Eduardo González
The Minister of Foreign Affairs, José Manuel Albares, will participate this week in a new G20 ministerial meeting, to be held on March 1 and 2 in New Delhi (India) and in which, as in the previous ministerial in July 2022 (held in Bali, Indonesia), he will again coincide with his Russian counterpart, Serguei Lavrov, a few days after the first anniversary of the Russian invasion of Ukraine.

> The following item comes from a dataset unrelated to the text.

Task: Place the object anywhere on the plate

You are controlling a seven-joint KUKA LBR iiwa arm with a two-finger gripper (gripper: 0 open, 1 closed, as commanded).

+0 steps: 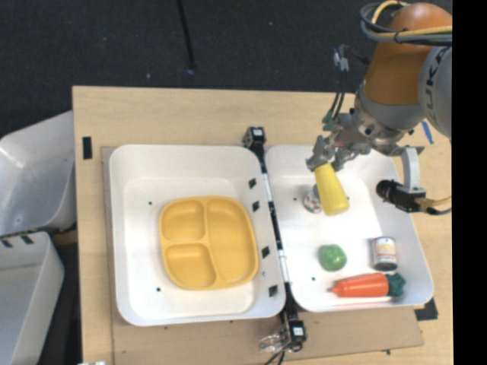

According to the Russian Foreign Ministry spokeswoman, Maria Zakharova, Lavrov will participate in the meeting and will hold a dense agenda of bilateral meetings with his counterparts from China, Brazil and India. During her announcement, reported by the Russian media, the spokeswoman stated that the ministerial meeting is a “key forum for global governance”, organized by the Indian Presidency in a “unifying” spirit, and will serve to address issues such as “capacity building, reform of international institutions to strengthen the position of states in collective decision-making”, energy, food security or the fight against terrorism.
Albares already coincided with his Russian counterpart during the ministerial meeting organized by Indonesia in July last year, a few months after the beginning of the invasion of Ukraine. On that occasion, as the minister explained, although there was “a confrontation of opinions”, the “majority of G20 members” expressed their “rejection of the Russian aggression against Ukraine and the need to return to international legality”. Lavrov, on the other hand, only came to “leave his message and leave,” with a speech to the rest of his G20 counterparts that “had, of course, no basis with the reality of what is happening.”
Last November, the G20 Summit held in Bali (attended by the President of the Government, Pedro Sánchez, and in which Russia was also represented by Serguei Lavrov) adopted a Joint Declaration that deplored “in the strongest terms the aggression of the Russian Federation against Ukraine” and demanded “its complete and unconditional withdrawal from the territory of Ukraine.”
“Most members have strongly condemned the war in Ukraine and stressed that it is causing immense human suffering and exacerbating existing fragilities in the global economy, limiting growth, increasing inflation, disrupting supply chains, increasing energy and food insecurity and raising risks to financial stability,” the text continued. “There have been other views and different assessments of the situation and sanctions,” the statement admits. At that meeting, all countries, including Russia, called the “use of nuclear weapons or even the threat to use them” “inadmissible.”
India and China
India, the host of the meeting, abstained last week at the UN General Assembly (held in New York as part of the Special Session on Ukraine) from voting on a resolution calling for an “end to hostilities in Ukraine” and the withdrawal of Russian troops. Following the vote, in which there were 141 votes in favor, Ukrainian Foreign Minister Dmytro Kuleba called on India to take greater leadership within the G20 and warned that “neutrality and balance are not the way to peace.”
During last year’s ministerial in Bali, Albares met with his Chinese counterpart, Wang Yi, whom he asked for “his active collaboration to put an end to the war in Ukraine”. Wang Yi was precisely one of the few ministers who met with Lavrov in Bali and who will do so at this new meeting in New Delhi.
Precisely, the new meeting comes after Wang Yi presented last week to Kuleba, during the Security Conference in Munich (Germany), a plan to end the war in Ukraine. In this regard, the President of Ukraine, Volodimir Zelenski, declared last Thursday during a joint press conference in Kyiv with Pedro Sanchez that he thought it was “positive” that China had proposed a peace plan, although he stated that it was too early to “analyze it” and that his government will draw conclusions when it knows “the details”.
China also abstained in the UN vote. Last Friday, Albares declared in New York, after participating in the General Assembly and before attending a Security Council meeting dedicated to Ukraine, that China “is a world power” and is “fundamental (…) to bring peace to Ukraine” and, therefore, should “fully” play its role as a permanent member of the Security Council and use “its ascendancy and its good connection with (Russian President Vladimir) Putin to stop this illegal and unjust war and for peace to return to Ukraine and Europe as soon as possible”.